Dr. Jordin Kare, a physicist and space launch expert to whom I am indebted for some of the details mentioned above, visualizes the result as a triangular feedback loop joining big expensive launch systems; complex, expensive, long-life satellites; and few launch opportunities. To this could be added any number of cultural factors (the engineers populating the aerospace industry are heavily invested in the current way of doing things); the insurance and regulatory factors mentioned above; market inelasticity (cutting launch cost in half wouldn’t make much of a difference); and even accounting practices (how do you amortize the nonrecoverable expenses of an innovative program over a sufficiently large number of future launches?).

To employ a commonly used metaphor, our current proficiency in rocket-building is the result of a hill-climbing approach; we started at one place on the technological landscape—which must be considered a random pick, given that it was chosen for dubious reasons by a maniac—and climbed the hill from there, looking for small steps that could be taken to increase the size and efficiency of the device.
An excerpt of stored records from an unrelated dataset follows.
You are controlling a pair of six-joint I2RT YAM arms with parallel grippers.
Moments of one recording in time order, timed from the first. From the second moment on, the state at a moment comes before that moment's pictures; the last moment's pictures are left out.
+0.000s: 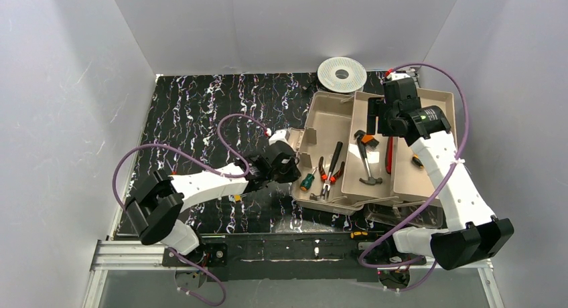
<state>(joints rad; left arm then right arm) -0.94 1.51 0.91 -0.17 -0.16 -0.87 0.31 1.24 1.42 -1.03 0.31 0.21</state>
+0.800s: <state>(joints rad) -0.83 1.16 0.77 -0.44 -0.25 -0.82 0.33 1.46 1.51 -0.99 0.09 0.25</state>
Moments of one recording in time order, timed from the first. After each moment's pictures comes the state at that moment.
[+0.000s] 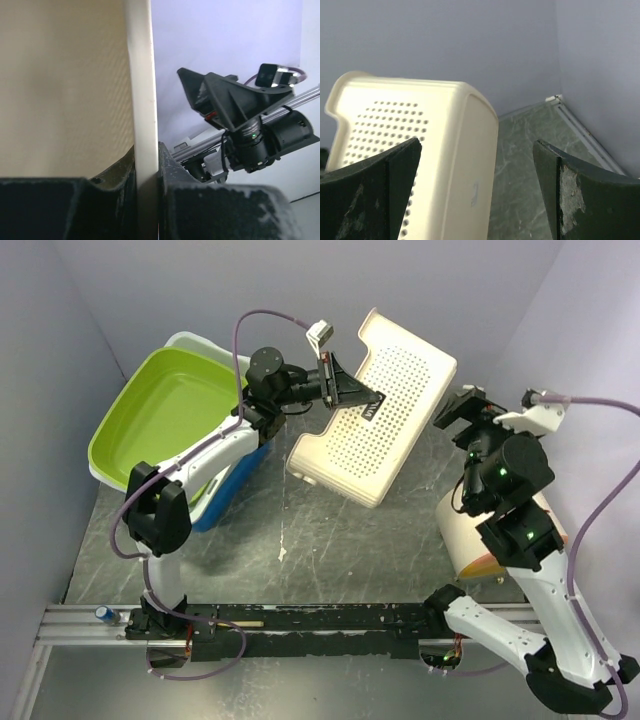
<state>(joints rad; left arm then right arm) -0.64 1.89 1.73 0.49 0.86 -1.24 0.57 0.82 1.27 -0.29 0.85 0.20</state>
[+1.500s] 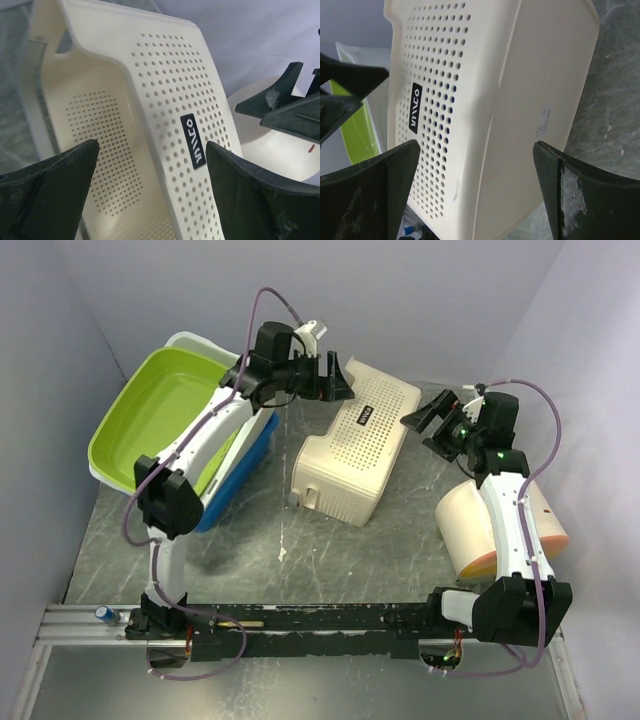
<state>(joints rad) -0.56 2.09 2.15 -0.44 0.53 -0.42 -0.10 1.23 1.17 -0.45 -0.48 0.66</state>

Sixty years and a couple of trillion dollars later, we have reached a place that is infinitesimally close to the top of that hill. Rockets are as close to perfect as they’re ever going to get. For a few more billion dollars we might be able to achieve a microscopic improvement in efficiency or reliability, but to make any game-changing improvements is not merely expensive; it’s a physical impossibility.

There is no shortage of proposals for radically innovative space launch schemes that, if they worked, would get us across the valley to other hilltops considerably higher than the one we are standing on now—high enough to bring the cost and risk of space launch down to the point where fundamentally new things could begin happening in outer space. But we are not making any serious effort as a society to cross those valleys. It is not clear why.
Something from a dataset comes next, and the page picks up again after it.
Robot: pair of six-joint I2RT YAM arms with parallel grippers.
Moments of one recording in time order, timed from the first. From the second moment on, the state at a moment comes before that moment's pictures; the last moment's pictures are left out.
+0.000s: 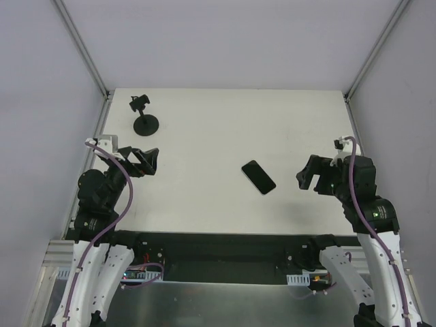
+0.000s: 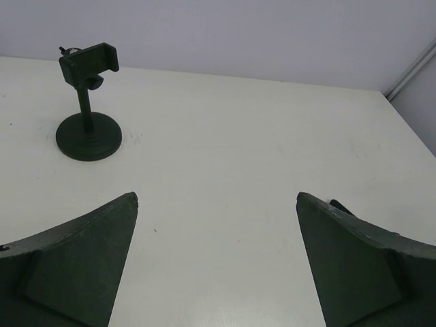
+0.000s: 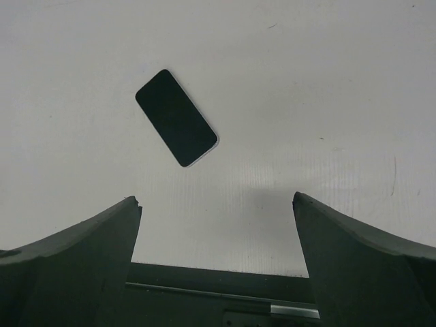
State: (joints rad) left arm -0.13 0.42 0.68 -0.26 0.12 -0.28; right arm 0.19 0.64 0.99 -0.96 0.00 0.28
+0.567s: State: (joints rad) left arm -0.08 0.87 0.88 -0.45 0.21 -0.32; right arm 0.49 0.82 0.88 -0.84 -0.22 0.34
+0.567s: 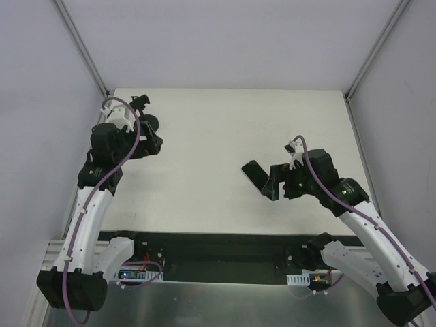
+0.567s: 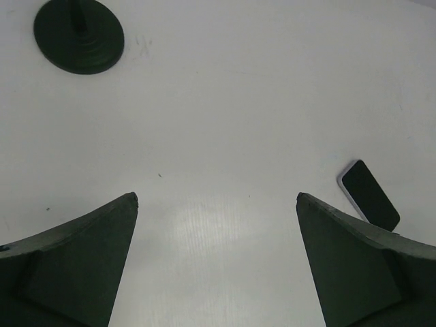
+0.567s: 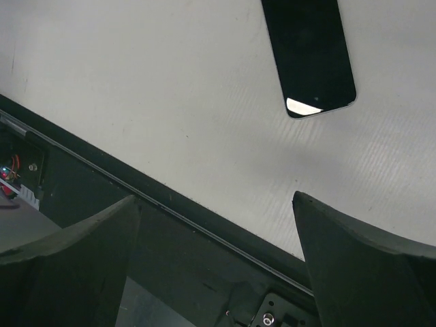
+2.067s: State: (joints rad) left arm 0.13 1.96 1.95 -0.82 0.20 -0.20; right arm 0.56 0.71 0.86 -0.80 -0.17 0.30
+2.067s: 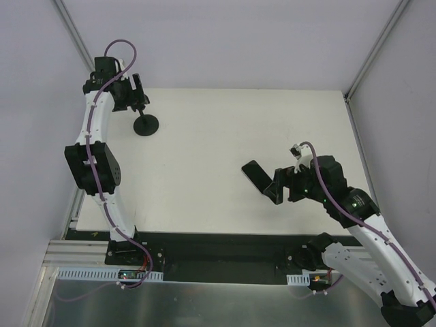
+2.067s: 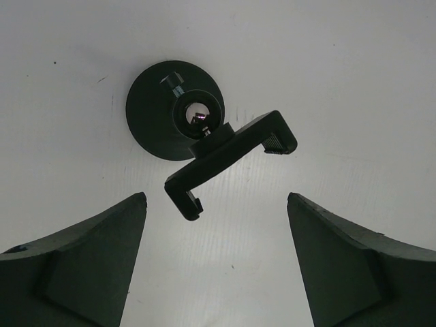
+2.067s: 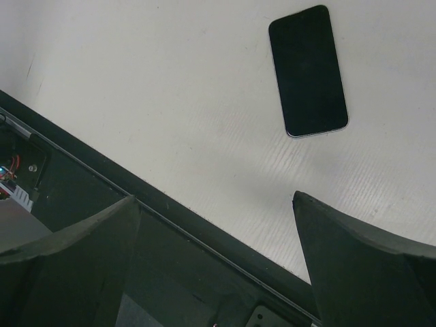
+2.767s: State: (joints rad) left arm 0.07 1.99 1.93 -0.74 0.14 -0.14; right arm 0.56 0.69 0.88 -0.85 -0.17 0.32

A temptingly simple explanation is that we are decadent and tired. But none of the bright young up-and-coming economies seem to be interested in anything besides aping what the United States and the USSR did years ago. We may, in other words, need to look beyond strictly U.S.-centric explanations for such failures of imagination and initiative. It might simply be that there is something in the nature of modern global capitalism that is holding us back. Which might be a good thing, if it’s an alternative to the crazy schemes of vicious dictators. Admittedly, there are many who feel a deep antipathy for expenditure of money and brainpower on space travel when, as they never tire of reminding us, there are so many problems to be solved on earth. So if space launch were the only area in which this phenomenon was observable, it would be of concern only to space enthusiasts. But the endless BP oil spill of 2010 highlighted any number of ways in which the phenomena of path dependency and lock-in have trapped our energy industry on a hilltop from which we can gaze longingly across not-so-deep valleys to much higher and sunnier peaks in the not-so-great distance. Those are places we need to go if we are not to end up as the Ottoman Empire of the 21st century, and yet in spite of all of the lip service that is paid to innovation in such areas, it frequently seems as though we are trapped in a collective stasis. As described above, regulation is only one culprit; at least equal blame may be placed on engineering and management culture, insurance, Congress, and even accounting practices. But those who do concern themselves with the formal regulation of “technology” might wish to worry less about possible negative effects of innovation and more about the damage being done to our environment and our prosperity by the mid-20th-century technologies that no sane and responsible person would propose today, but in which we remain trapped by mysterious and ineffable forces.